Soon enough, in 2008, a jazz band was playing at what amounted to a mortgage-burning party for the $4 million town house.
Most political groups in Washington would have been barred by law from accepting that kind of direct aid from corporations. But by taking advantage of political finance laws, the caucus has built a fund-raising juggernaut unlike anything else in town.
It has a traditional political fund-raising arm subject to federal rules. But it also has a network of nonprofit groups and charities that allow it to collect unlimited amounts of money from corporations and labor unions.
From 2004 to 2008, the Congressional Black Caucus’s political and charitable wings took in at least $55 million in corporate and union contributions, according to an analysis by The New York Times, an impressive amount even by the standards of a Washington awash in cash. Only $1 million of that went to the caucus’s political action committee; the rest poured into the largely unregulated nonprofit network.
So how does the Caucus spend those unregulated funds?
The caucus says its nonprofit groups are intended to help disadvantaged African-Americans by providing scholarships and internships to students, researching policy and holding seminars on topics like healthy living.

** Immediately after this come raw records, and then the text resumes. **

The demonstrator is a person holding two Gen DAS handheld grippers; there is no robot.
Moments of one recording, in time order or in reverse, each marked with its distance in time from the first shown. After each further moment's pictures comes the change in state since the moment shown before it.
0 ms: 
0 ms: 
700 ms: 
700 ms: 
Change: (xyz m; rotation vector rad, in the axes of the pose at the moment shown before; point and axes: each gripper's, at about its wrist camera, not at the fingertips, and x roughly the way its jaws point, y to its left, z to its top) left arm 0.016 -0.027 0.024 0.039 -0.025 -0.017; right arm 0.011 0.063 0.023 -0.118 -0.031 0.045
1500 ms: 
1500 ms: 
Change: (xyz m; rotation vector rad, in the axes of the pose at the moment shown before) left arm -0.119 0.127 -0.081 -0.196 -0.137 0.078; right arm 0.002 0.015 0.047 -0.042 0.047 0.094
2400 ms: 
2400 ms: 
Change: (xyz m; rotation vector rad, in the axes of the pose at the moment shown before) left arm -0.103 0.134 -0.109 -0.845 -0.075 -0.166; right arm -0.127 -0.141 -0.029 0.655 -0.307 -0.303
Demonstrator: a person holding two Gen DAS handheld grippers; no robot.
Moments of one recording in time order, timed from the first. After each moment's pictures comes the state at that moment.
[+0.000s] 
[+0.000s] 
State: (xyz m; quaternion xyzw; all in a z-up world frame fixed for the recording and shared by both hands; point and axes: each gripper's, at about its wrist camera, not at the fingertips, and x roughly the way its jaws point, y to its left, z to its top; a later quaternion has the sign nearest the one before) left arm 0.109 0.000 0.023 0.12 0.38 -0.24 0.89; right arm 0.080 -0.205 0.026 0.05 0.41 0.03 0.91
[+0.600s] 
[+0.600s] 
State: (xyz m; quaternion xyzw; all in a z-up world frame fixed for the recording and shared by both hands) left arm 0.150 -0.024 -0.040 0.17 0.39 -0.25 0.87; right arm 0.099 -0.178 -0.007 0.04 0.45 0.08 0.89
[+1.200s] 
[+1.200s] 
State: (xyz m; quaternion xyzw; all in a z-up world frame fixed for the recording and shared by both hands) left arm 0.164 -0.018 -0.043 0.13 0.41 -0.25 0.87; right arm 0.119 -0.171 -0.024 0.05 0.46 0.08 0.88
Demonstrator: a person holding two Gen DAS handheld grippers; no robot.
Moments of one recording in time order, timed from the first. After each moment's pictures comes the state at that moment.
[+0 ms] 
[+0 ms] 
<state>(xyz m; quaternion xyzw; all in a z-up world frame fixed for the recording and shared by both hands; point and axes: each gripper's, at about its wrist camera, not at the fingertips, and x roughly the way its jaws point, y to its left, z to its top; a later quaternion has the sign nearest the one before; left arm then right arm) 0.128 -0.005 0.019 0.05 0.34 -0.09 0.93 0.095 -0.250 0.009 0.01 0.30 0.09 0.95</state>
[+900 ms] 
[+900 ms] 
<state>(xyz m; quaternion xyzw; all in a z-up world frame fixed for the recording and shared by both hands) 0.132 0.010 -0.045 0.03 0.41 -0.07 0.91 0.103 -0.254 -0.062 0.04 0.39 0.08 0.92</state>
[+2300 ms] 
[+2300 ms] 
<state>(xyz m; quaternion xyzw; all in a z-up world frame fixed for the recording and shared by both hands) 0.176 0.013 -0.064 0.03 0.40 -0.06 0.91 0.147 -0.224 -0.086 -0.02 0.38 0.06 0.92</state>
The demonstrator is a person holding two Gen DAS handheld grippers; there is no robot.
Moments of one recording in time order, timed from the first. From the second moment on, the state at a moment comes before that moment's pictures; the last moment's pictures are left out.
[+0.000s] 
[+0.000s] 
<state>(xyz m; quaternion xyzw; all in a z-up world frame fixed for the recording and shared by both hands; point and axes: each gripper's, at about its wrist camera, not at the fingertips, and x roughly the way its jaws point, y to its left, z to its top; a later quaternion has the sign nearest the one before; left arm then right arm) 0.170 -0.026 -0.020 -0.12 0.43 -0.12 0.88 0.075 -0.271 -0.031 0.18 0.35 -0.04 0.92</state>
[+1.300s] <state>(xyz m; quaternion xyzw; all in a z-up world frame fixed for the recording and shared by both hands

But the bulk of the money has been spent on elaborate conventions that have become a high point of the Washington social season, as well as the headquarters building, golf outings by members of Congress and an annual visit to a Mississippi casino resort.
In 2008, the Congressional Black Caucus Foundation spent more on the caterer for its signature legislative dinner and conference — nearly $700,000 for an event one organizer called “Hollywood on the Potomac” — than it gave out in scholarships, federal tax records show.
President Obama was briefly a member of the Caucus, although the Times reports “he was never very active.” Perhaps that explains the assertion in his State of the Union address that the errors of the Supreme Court “will open the floodgates for special interests”. Perhaps the President can persuade his fellow caucus members to show less interest in corporate largesse.